* **Description of the task**
Would you return every entry, exactly as it is written?

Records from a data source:
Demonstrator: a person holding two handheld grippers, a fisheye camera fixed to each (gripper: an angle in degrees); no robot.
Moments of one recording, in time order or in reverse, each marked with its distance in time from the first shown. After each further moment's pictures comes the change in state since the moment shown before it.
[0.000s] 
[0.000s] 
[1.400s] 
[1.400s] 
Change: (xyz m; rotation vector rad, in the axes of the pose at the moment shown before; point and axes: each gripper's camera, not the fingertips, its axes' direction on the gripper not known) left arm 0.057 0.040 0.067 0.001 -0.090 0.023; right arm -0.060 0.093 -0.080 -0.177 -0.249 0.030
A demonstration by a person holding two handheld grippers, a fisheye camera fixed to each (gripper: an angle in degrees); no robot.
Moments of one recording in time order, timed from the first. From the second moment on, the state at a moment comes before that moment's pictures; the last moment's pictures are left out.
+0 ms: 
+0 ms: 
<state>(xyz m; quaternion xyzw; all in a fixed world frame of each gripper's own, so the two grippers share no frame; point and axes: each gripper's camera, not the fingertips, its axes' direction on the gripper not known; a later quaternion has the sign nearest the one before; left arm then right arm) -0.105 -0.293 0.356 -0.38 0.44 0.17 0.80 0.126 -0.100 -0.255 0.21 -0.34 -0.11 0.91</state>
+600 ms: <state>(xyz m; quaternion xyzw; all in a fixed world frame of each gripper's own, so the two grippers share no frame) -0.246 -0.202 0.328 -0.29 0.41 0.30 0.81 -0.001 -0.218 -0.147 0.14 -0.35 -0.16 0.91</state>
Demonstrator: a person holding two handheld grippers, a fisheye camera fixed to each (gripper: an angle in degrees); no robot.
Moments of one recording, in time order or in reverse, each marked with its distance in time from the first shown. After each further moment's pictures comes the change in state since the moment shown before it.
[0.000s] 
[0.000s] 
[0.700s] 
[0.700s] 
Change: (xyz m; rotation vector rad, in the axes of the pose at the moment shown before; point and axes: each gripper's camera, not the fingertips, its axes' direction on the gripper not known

* **Output for this exercise**
Demonstrator: a person holding two handheld grippers, a fisheye camera fixed to each (gripper: an angle in degrees); no robot.
Moments of one recording, in time order or in reverse, each marked with its distance in time from the first shown. After each further moment's pictures comes the change in state since the moment shown before it.
[0.000s] 
[0.000s] 
[1.400s] 
[1.400s] 
Change: (xyz m; rotation vector rad, in the axes of the pose at the moment shown before; point and axes: each gripper's camera, not the fingertips, its axes' direction on the gripper not known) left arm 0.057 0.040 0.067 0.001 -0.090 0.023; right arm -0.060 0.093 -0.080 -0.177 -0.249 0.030
A demonstration by a person holding two handheld grippers, a fisheye camera fixed to each (gripper: an angle in degrees); no robot.
Moments of one recording in time order, timed from the first. From the second moment on, the state at a moment comes before that moment's pictures; the last moment's pictures are left out.
+0 ms: 
+0 ms: 
<state>(xyz m; quaternion xyzw; all in a fixed world frame of each gripper's own, so the two grippers share no frame; point and axes: each gripper's camera, not the fingertips, its axes' direction on the gripper not known; a later quaternion has the sign nearest the one before; left arm then right arm) -0.105 -0.293 0.356 -0.38 0.44 0.17 0.80 0.126 -0.100 -0.255 0.21 -0.34 -0.11 0.91</state>
+600 ms: <state>(xyz m; quaternion xyzw; all in a fixed world frame of each gripper's own, so the two grippers share no frame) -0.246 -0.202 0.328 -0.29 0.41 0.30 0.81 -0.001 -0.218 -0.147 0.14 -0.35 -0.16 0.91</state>
Demonstrator: a person holding two handheld grippers, a fisheye camera fixed to each (gripper: an angle in degrees); no robot.
Moments of one recording, in time order or in reverse, each marked with its distance in time from the first shown. After each further moment's pictures comes the change in state since the moment shown before it.
[0.000s] 
[0.000s] 
[0.700s] 
[0.700s] 
Change: (xyz m; rotation vector rad, in the axes of the pose at the moment shown before; point and axes: each gripper's camera, not the fingertips, its axes' direction on the gripper not known

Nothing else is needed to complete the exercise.